Heat Transfer: Thermal energy, or heat, from the hot interior of the planet flows out of the surface into space. When an object is at a diferent temperature than its surroundings, heat will transfer from the region of higher temperature to the region of colder temperature to achive thermal equilibrium. The mantle transfers heat from the hot core at the planet's center to the colder surface. This happens primarily by either conduction or convection.
Conduction: Hot vibrating atoms and molecules tranfer energy (heat) to neighboring atoms and molecules. An example of this is the handle of a frying pan getting hotter as heat from the stove slowly moves along the handle.
Convection: Heat is transfered by movement of fluid. he bulk motion of the material moves heat. An example is boiling water. Water at the bottom of the pan is heated by the stove. The increase in temperature produces a reduction in density and the warm, less dense (buoyant) water begins to rise and he colder, denser water near the surface is displaced and sinks.

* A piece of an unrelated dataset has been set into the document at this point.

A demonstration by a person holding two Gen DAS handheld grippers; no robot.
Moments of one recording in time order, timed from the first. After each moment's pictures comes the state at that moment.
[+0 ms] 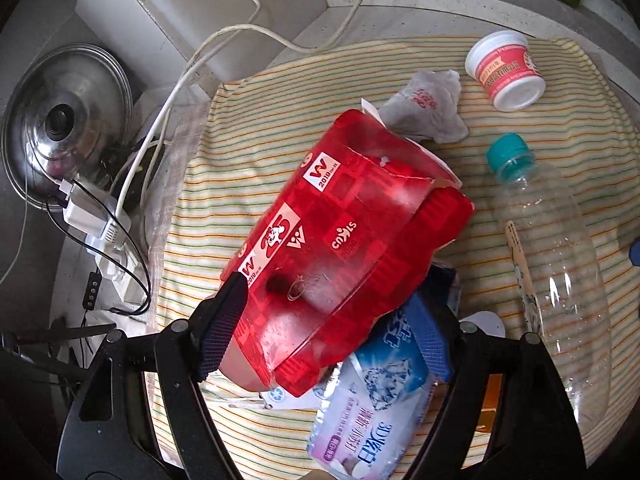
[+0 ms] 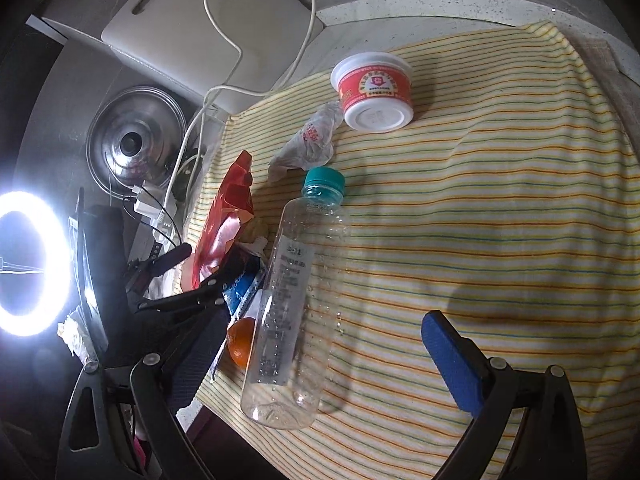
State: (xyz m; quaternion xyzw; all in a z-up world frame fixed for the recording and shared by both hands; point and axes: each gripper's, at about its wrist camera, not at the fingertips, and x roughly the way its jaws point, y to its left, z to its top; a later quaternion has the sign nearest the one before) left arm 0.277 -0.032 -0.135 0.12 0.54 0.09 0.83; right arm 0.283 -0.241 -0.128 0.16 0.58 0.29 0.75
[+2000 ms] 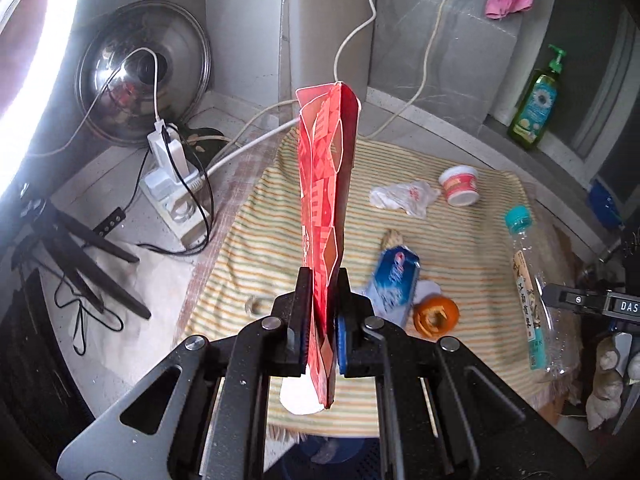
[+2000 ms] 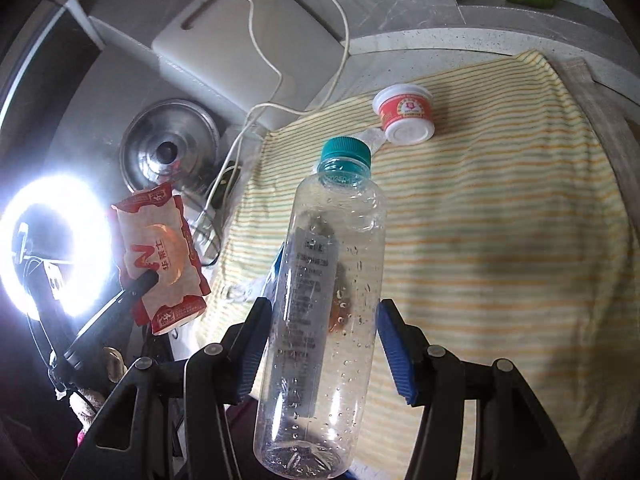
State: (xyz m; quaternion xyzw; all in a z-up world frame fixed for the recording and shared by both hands) left arm 0.135 0.056 -0.025 -0.08 0.43 0.04 0.90; right arm 0.202 -0.250 -0.072 0.18 0.52 0.29 0.78
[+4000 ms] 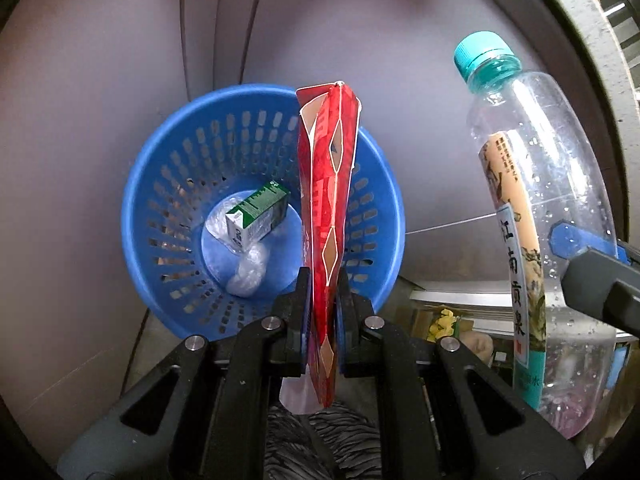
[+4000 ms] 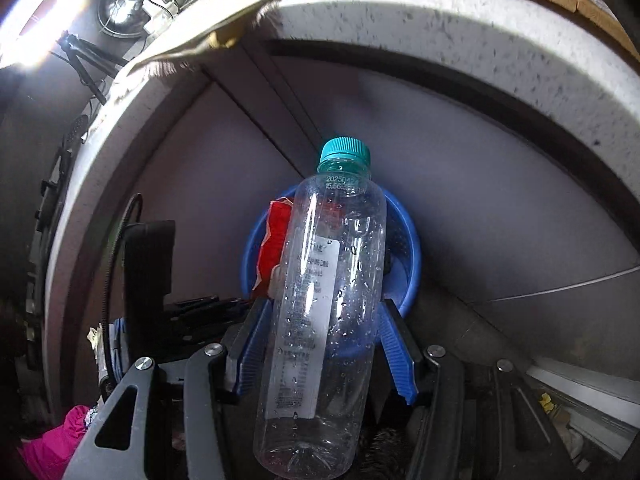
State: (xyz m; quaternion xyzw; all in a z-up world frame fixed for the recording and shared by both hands) left arm -0.075 -0.044 -0.364 -0.13 0.63 -0.12 0.76; right arm -0.061 -0.207 -0.285 0.06 0.59 0.21 0.78
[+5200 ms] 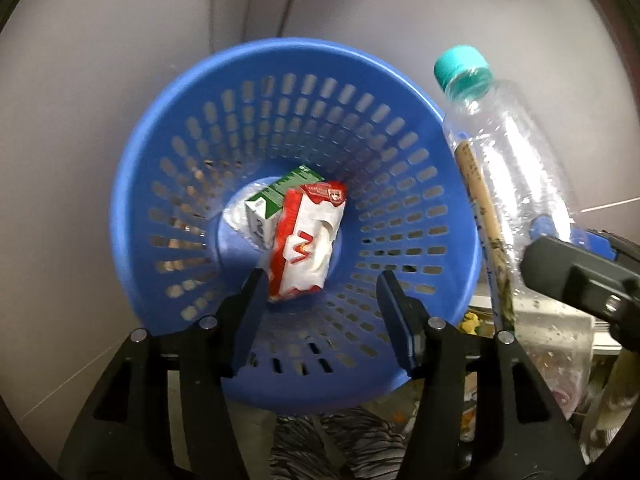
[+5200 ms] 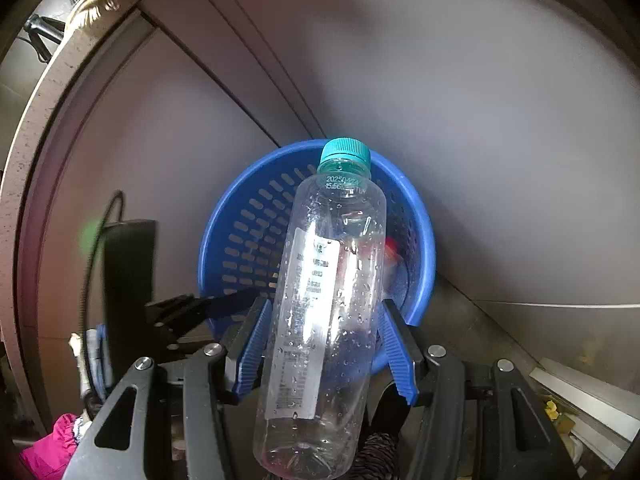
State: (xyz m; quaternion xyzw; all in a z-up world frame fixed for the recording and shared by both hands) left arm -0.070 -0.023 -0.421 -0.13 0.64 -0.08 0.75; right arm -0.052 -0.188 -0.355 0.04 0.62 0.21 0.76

Mantles: The mantles of planets conduct heat, but can also convect. Mantles are solid. How do they convect? Over very long time scales (10's - 100's of millions of years) the mantle rocks under extreme pressure and temperature slowly deform like an extremely thick (viscous) fluid. This is called solid-state convection. On short time scales they still behave like a solid. For an other example of time-scale dependent behavior, consider silly putty. If squeezed slowly it deforms in your hand (long time-scale) but if thrown at a wall it bounces like a solid ball (short time-scale). If temperature gradients in the mantle are large enough, then convection will occur. Convection is the primary mode of heat transfer in the Earth's mantle. It is unknown if convection occurs presently in Mercury's mantle though it likely did in the past when its interoir was hotter. The animation above shows computer simultions of convecting mantles.